→ PROBLEM DETAILS: Match the word "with". Return each line of the data below where it appears.

→ DATA SEGMENT:
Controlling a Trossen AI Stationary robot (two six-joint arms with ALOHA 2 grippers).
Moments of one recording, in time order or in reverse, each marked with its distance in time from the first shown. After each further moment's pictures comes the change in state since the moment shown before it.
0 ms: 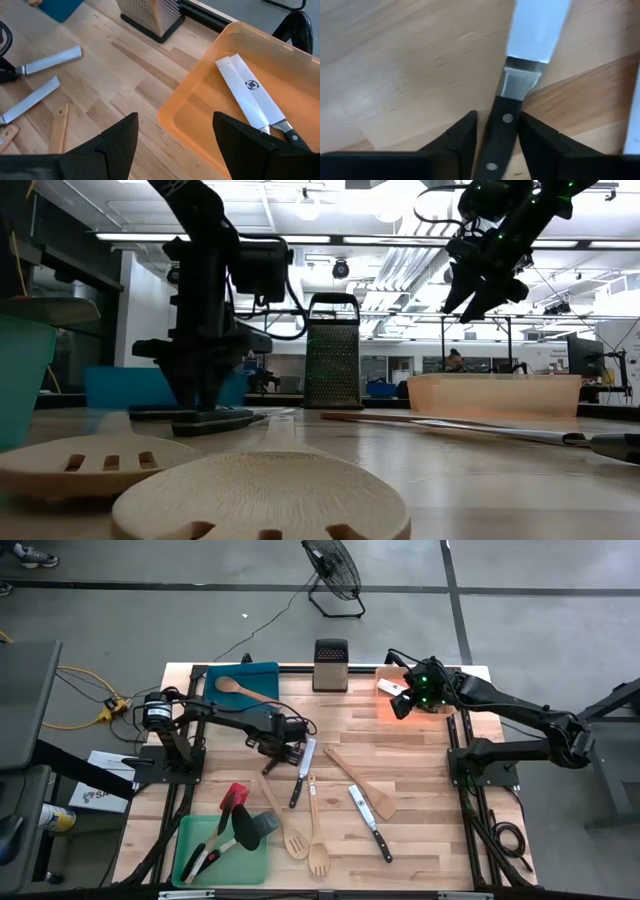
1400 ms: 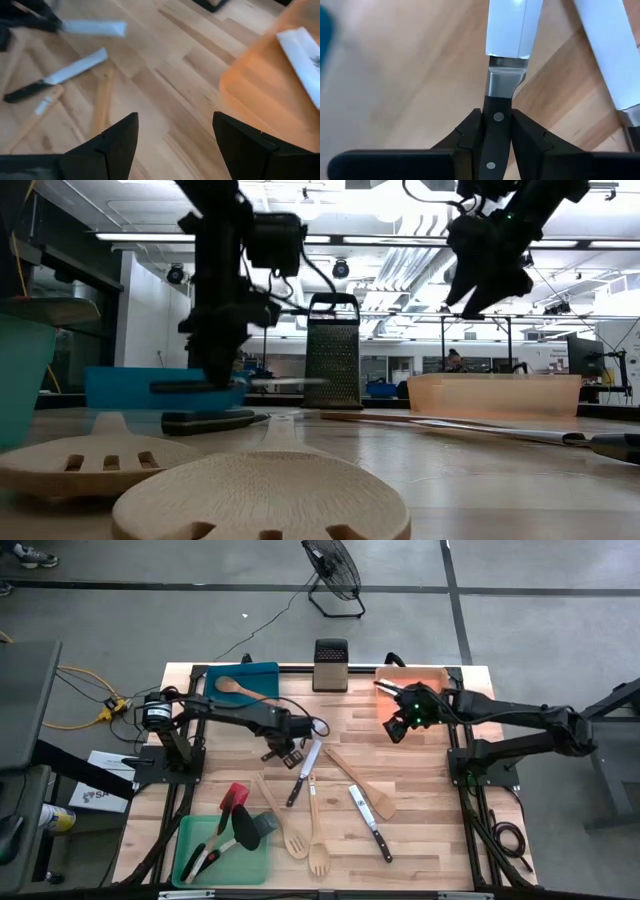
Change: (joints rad) left arm 0.000 -0.020 0.145 -0.135 -0.126 0.502; right arm 0.307 0.000 0.000 -0.057 0.069 0.184
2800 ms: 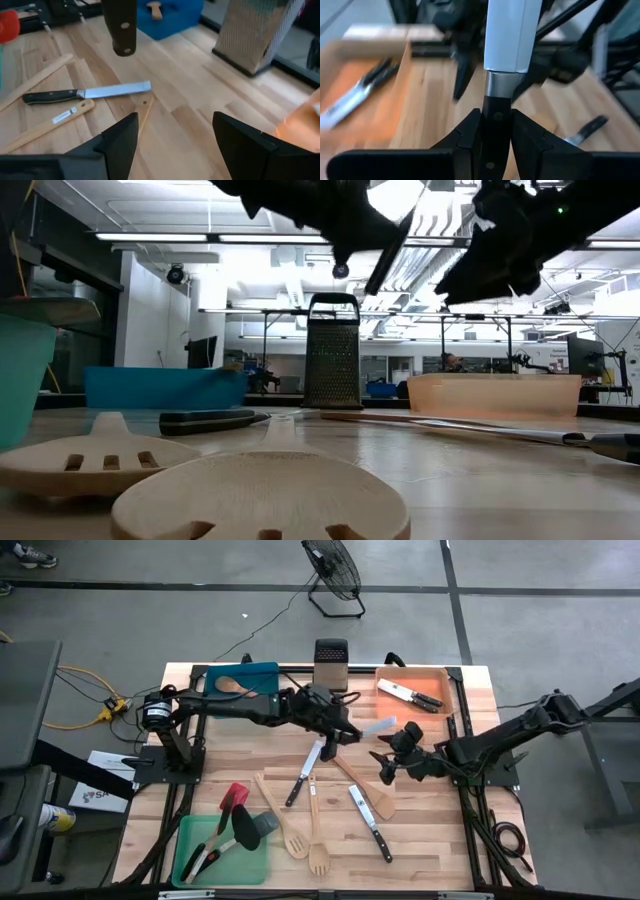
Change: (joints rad) left arm 0.000 -0.003 0.207 0.836 0.387 0.596; right arm 0.613 0.053 -0.294 0.615 0.653 0.001
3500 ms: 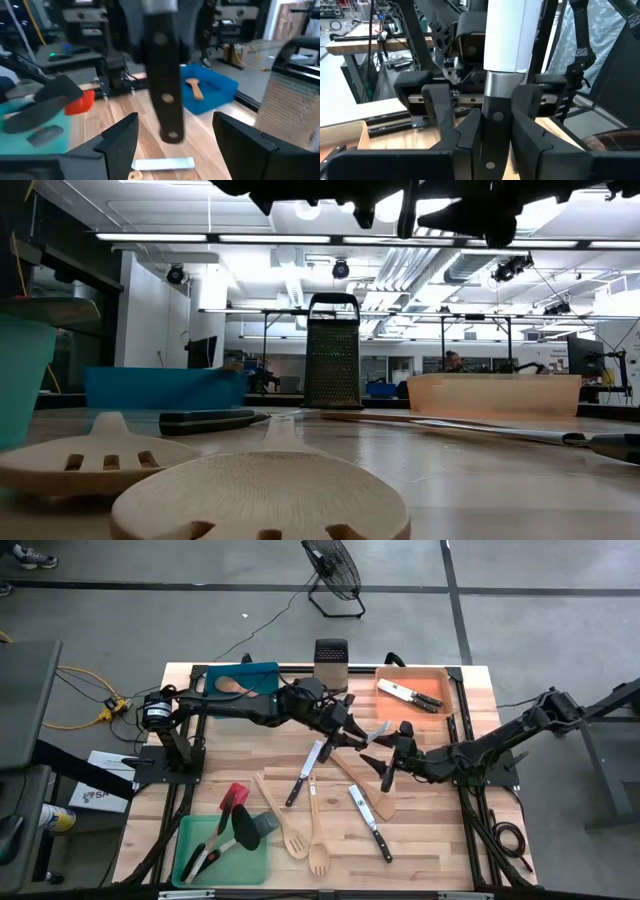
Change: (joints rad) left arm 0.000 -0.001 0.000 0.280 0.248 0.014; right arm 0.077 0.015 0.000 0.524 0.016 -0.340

→ EXPECTED ANSWER:
Controlling a Trossen AI Stationary robot (two six-joint arms with ALOHA 2 grippers).
Moments of one recording, in time order or in reverse, each marked with its distance in time from the first shown. After each further moment's pictures comes the change in state since the moment shown before it.

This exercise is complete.